If you need to access a larger variable, or two variables at the same time from the main loop, then you will have to disable the clock interrupt while you are accessing the variables. If your interrupt does not require precise timing, this will not be a problem. When you re-enable the interrupt, it will automatically fire if it needs to.
Question 3: main function in C++
I'm not sure. You can use arm-none-eabi-nm (or whatever nm is called in your toolchain) on your object file to see what symbol name the C++ compiler assigns to main(). I would bet that C++ compilers refrain from mangling the main function for this exact reason, but I'm not sure.
STM's sample code is not an exemplar of good coding practice, it is merely intended to exemplify use of their standard peripheral library (assuming those are the examples you are talking about). In some cases it may be that variables are declared external to main() because they are accessed from an interrupt context (shared memory). There is also perhaps a possibility that it was done that way merely to allow the variables to be watched in the debugger from any context; but that is not a reason to copy the technique. My opinion of STM's example code is that it is generally pretty poor even as example code, let alone from a software engineering point of view.
In this case your clock interrupt variable is atomic so long as it is 32bit or less so long as you are not using read-modify-write semantics with multiple writers. You can safely have one writer, and multiple readers regardless. This is true for this particular platform, but not necessarily universally; the answer may be different for 8 or 16 bit systems, or for multi-core systems for example. The variable should be declared volatile in any case.

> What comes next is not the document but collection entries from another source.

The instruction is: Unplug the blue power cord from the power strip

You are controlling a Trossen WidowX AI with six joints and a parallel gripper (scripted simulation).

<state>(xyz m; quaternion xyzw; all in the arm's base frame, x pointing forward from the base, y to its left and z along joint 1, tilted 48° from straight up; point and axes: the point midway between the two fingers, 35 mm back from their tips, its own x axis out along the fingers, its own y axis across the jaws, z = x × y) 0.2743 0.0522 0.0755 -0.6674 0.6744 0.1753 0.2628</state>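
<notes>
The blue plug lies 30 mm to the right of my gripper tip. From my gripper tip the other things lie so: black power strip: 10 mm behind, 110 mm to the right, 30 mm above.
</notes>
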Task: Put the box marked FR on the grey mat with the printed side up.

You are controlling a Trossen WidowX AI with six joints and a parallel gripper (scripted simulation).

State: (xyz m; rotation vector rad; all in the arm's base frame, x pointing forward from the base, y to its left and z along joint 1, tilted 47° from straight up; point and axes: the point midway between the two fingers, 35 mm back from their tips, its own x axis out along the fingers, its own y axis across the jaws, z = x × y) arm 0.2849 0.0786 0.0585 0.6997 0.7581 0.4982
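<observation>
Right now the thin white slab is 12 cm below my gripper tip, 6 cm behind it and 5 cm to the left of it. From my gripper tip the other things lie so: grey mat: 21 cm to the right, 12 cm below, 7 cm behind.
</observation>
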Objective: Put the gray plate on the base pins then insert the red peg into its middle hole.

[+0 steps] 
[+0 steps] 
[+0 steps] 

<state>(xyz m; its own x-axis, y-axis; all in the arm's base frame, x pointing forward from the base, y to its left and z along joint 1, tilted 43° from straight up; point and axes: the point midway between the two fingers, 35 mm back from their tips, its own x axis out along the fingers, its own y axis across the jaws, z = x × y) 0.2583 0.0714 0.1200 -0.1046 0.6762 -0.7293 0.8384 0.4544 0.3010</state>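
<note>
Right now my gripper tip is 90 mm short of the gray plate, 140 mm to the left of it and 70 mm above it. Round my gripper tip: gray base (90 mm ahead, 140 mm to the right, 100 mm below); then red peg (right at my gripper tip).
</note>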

I am using C++ on STM32 with Keil, and there is no problem. I am not sure why you think that the C++ entry points are different, they are not here (Keil ARM-MDK v4.22a). The start-up code calls SystemInit() which initialises the PLL and memory timing for example, then calls __main() which performs global static initialisation then calls C++ constructors for global static objects before calling main(). If in doubt, step through the code in the debugger. It is important to note that __main() is not the main() function you write for your application, it is a wrapper with different behaviour for C and C++, but which ultimately calls your main() function.